Plaintiffs who believe they are bringing claims that have merit, but don't have great supporting evidence, often receive settlement amounts now. But would the general public actually believe that someone received $20k, $50k or more, believe the company didn't actually violate the law? Perhaps the person was in fact harassed, but did not effectively notify the company. Legally, the company is not liable, but in practice, will often offer a decent settlement, in exchange for confidentiality. If the company is going to have to pay the settlement amount, and face public criticism and backlash (possibly costing much more than the settlement amount) - why not litigate the case? All things considered, it may now be cheaper to litigate than settle.

Companies that now have a policy to settle all or substantially all of their employment claims (they do exist) will revisit these policies, to the detriment of people filing frivolous claims, as well as those with meritorious claims, but poor evidence or shoddy representation. Pro se plaintiffs will now, instead of receiving settlement, lose in court or more likely on motion. I have not had a pro se case where the plaintiff understood discovery obligations (mine or theirs), how to use interrogatories, or would have much of a chance at all before a judge. To settle those claims publicly would invite every terminated employee to file a discrimination suit pro se and hope for a windfall.

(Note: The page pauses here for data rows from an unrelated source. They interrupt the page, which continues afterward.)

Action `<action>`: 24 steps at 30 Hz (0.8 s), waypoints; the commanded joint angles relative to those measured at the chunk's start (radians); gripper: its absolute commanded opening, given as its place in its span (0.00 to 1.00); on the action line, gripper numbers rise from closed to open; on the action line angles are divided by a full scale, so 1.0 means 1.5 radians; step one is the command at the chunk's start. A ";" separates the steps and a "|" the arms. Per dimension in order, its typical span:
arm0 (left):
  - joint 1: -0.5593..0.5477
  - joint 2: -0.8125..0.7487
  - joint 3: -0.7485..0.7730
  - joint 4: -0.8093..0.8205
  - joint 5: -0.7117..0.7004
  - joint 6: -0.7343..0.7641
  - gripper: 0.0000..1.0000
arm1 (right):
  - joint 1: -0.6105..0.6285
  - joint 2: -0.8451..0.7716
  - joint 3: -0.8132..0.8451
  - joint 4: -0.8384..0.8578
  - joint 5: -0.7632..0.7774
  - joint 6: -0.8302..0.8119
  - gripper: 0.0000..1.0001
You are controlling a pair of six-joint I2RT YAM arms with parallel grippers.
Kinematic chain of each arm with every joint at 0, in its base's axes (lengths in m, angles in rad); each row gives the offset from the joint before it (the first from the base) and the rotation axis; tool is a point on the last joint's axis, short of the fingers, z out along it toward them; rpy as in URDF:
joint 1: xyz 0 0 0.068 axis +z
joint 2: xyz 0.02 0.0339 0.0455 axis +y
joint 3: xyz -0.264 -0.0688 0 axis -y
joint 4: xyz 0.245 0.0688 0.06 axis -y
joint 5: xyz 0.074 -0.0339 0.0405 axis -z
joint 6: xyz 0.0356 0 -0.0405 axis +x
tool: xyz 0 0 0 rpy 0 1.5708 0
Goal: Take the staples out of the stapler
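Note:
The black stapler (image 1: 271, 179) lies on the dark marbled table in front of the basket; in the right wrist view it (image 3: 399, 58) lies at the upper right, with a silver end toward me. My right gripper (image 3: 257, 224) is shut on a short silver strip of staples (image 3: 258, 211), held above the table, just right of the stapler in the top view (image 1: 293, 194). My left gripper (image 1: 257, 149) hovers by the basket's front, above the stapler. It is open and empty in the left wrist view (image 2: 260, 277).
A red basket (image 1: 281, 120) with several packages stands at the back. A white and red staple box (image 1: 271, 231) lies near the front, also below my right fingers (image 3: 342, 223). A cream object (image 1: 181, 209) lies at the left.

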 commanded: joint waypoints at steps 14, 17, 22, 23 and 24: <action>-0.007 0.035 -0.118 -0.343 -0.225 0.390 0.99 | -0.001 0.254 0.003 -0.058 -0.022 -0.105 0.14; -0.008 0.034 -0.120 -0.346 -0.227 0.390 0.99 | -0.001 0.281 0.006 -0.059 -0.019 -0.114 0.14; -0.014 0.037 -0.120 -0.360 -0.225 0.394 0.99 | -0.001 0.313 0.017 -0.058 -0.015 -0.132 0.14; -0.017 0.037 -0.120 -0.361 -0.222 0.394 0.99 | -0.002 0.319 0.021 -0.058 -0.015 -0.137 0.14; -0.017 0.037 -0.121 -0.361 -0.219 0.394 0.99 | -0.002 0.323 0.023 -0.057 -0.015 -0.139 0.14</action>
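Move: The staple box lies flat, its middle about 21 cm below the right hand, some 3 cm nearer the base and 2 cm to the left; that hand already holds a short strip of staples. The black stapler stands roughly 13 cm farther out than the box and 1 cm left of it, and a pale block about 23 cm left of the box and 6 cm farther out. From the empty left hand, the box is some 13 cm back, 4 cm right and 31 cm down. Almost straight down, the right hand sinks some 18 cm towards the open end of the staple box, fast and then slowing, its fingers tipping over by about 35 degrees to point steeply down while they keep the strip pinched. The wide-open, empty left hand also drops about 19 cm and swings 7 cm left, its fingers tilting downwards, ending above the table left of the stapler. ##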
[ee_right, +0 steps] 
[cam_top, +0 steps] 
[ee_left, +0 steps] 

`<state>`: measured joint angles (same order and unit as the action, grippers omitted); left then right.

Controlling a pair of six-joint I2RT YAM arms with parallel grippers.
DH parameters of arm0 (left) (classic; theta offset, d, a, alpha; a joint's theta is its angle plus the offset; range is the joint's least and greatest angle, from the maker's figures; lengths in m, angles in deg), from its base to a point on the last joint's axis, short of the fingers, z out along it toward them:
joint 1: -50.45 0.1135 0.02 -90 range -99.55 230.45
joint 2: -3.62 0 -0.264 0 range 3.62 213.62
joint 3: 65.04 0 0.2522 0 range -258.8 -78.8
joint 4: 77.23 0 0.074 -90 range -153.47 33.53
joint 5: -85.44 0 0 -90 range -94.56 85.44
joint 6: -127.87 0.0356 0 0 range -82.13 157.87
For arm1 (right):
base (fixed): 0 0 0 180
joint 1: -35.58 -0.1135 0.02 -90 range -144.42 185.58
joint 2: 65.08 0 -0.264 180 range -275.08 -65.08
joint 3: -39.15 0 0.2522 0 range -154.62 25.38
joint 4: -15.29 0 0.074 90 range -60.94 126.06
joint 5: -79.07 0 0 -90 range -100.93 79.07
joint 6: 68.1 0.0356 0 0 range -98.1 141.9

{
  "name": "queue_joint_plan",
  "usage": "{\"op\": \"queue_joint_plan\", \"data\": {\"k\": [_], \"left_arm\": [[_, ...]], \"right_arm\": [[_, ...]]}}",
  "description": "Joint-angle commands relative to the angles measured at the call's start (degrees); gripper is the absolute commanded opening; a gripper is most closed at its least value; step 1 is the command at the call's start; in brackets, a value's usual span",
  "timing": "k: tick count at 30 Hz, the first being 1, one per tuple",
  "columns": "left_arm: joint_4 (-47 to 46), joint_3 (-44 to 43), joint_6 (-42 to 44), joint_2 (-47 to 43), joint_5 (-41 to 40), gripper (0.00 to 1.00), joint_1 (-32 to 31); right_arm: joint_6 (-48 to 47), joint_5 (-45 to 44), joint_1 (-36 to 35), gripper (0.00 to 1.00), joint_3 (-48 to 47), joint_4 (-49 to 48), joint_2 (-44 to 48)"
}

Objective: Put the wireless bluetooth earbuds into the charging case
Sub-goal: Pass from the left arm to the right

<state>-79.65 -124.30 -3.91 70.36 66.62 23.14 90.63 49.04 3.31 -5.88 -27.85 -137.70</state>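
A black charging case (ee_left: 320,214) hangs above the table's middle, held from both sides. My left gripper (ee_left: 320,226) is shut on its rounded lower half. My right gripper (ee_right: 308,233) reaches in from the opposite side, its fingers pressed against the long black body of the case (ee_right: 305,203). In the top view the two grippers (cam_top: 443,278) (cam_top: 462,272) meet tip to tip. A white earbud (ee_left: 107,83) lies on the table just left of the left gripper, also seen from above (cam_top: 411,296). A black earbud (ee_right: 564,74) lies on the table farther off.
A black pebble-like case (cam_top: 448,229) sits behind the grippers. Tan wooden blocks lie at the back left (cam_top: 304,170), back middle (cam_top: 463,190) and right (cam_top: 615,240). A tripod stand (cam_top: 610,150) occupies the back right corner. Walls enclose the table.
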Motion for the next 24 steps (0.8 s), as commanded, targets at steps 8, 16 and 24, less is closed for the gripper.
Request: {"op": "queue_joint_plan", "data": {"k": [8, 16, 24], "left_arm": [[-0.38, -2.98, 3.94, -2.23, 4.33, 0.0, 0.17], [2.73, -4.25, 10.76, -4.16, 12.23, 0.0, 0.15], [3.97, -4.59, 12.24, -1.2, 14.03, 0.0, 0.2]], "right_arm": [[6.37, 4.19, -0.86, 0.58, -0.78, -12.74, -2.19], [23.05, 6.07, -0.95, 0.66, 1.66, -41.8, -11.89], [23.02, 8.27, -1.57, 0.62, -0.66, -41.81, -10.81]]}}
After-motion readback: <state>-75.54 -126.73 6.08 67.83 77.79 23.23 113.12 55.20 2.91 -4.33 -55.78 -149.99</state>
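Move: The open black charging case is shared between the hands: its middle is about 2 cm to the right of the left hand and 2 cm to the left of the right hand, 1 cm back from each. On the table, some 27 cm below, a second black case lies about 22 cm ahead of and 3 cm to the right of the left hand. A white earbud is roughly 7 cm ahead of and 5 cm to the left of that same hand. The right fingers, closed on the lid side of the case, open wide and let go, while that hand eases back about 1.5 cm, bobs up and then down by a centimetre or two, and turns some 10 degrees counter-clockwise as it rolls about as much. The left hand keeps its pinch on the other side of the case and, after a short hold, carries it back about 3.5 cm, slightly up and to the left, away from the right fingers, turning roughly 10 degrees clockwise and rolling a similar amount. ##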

The author seems to be offended that a company which has had a discrimination claim filed against it, has an option of resolving the issue without admitting liability, short of a verdict by a jury.

Who benefits from this scheme? If she would like to know what employment cases settle for, she can talk to any number of employment lawyers who will speak generally on the subject. She seems more concerned that when she hears the initial claim, she doesn't get to hear how the company suffered in response. Which may be viscerally satisfying, but doesn't justify the effects on everyone else.

Posted by: Tor | Feb 1, 2008 10:42:18 AM

I have a current case with the EEOC hiring case where i was discriminated against when a disability was revealed after the conditional offer of employment. First the eeoc was excited about my case saying its a 365,000 case. After the deposition they made a 180 and I was ridiculed on the phone for crying at the deposition and she said I lied on my application the medical part of the application that asked illegal questions reagrding my disability. In fact the question actually asked if I had Psycholoical issues or saw a psychiatrist. I thought they could not ask these questions?

Anyway I cannot beleieve how nasty the EEOC was to me. I thought they were supposed to be protecting my rights. When I told them I did not want to settle they got more angry with me. I did nothing wrong here. i was the one discriminated against and now I am the enemy. Whats going on at the EEOC???